Driving through the 9th
After more than a year, the destruction still reigns. The 9th district was eerily quiet, trees laid bare, rust taking over, not a single soul inhabiting any of the homes. We did see a couple construction crews working at bringing order to the chaos, even a volunteer corps sporting face masks, to gut an apartment complex.
We could not have been more fortunate than finding our cabbie Mike, who was here before, during, and after the hurricane. Being a third generation Orleansean, I asked him why he did not leave when the warnings came. "where would we have gone,?" he replies. There had been warnings before, evacuations urged, and then the storms were half as bad as predicted. "No one expected it to be so bad..."
Mike was laying tile the day before katrina arrived, "i was out of touch with the seriousness of the storm. " There would be half a foot of water in his home, no power for 25 days, and three months with no work. He had his first cheeseburger after 6 weeks at Wendy's, which had a limited menu with no tomatoes or lettuce to be had.
We explored a few of the devastated homes. Each foundation had been rocked and tossed about. I felt like Dorothy in the Wizard of Oz, seeing houses askew, picked up and set back down somehwhere else. The memories, the lives lived, the personal treasures, all jumbled together and tossed about inside their homes. Suitcases on doorsteps, clothes spilling out, seeped in silt and disease from the raging waters. Left behind by owners escaping only with their lives.
Skulls of pets, living rooms cluttered with big screen tvs, photographs, bicycles, beds, record players...disguised under layers of mud and silt. There are no colors here; all is hues of brown. A silence permeates everything here, the spirit of lives once lived has faded far away.
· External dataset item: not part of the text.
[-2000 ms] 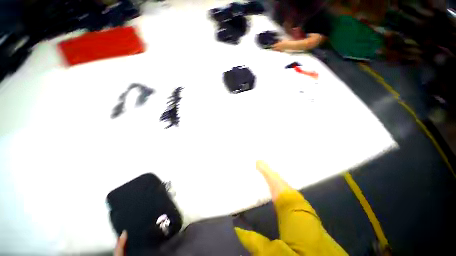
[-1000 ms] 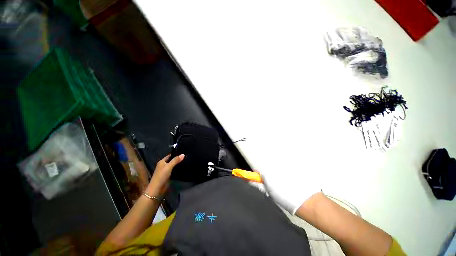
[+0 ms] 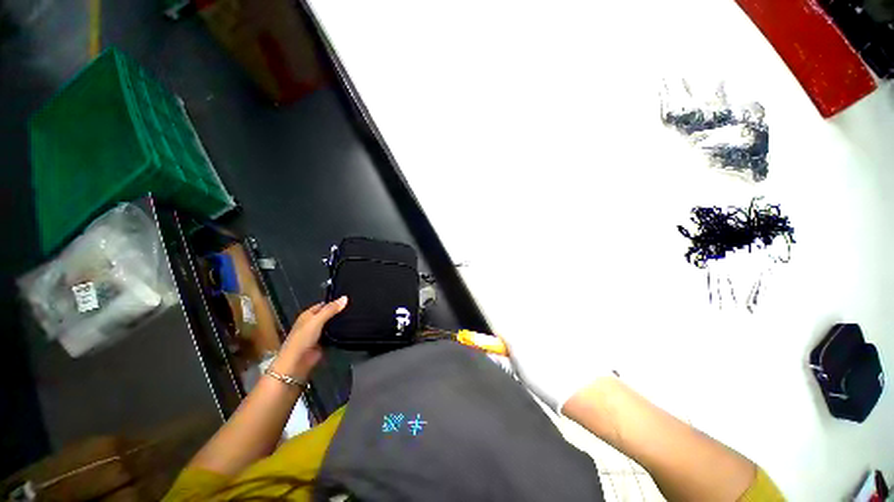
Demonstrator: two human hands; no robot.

We spy chairs on the medical center's roof, cars wedged underneath homes, flattened vehicles, a refrigeration unit on the roof of a home...
it is a shock to experience the immeasurable power of water, an element that sustains us, yet destroys with equal fervor.
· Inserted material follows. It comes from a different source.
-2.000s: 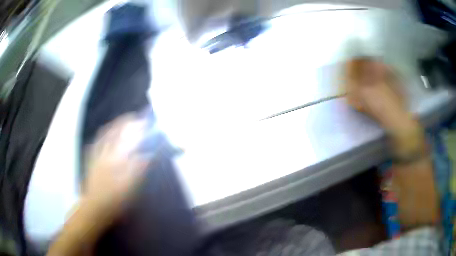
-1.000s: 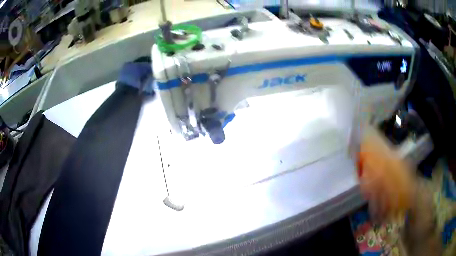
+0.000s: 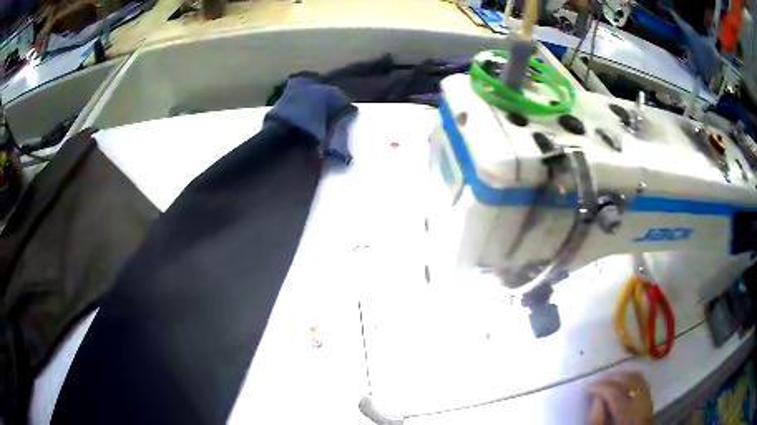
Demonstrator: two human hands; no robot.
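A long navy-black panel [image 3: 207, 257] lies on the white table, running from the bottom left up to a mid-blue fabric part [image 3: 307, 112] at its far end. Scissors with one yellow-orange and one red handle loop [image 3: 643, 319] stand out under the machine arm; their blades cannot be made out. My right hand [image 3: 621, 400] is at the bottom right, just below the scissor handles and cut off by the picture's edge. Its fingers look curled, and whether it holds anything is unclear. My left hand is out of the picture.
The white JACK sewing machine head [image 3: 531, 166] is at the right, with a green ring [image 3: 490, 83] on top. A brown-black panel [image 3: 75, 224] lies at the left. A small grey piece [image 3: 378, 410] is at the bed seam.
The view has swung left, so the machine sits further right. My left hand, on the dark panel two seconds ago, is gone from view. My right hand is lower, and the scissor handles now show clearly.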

Throughout New Orleans, we see trailers everywhere, makeshift homes for all of the displaced residents. 2400 children were seperated from parents, many of the homes would not see rescue crews for a month after the hurricane hit. Every third house we passed on Esplanade (row upon row of gorgeous colonial greco-roman style mansions) was for sale. Prices for rent went from the $500s after the hurricane, to $1500 today. Mike sais no one can afford to live here anymore, but those that remained through the worst of the storm, have weathered adversity and are intent on making it again, what it once was.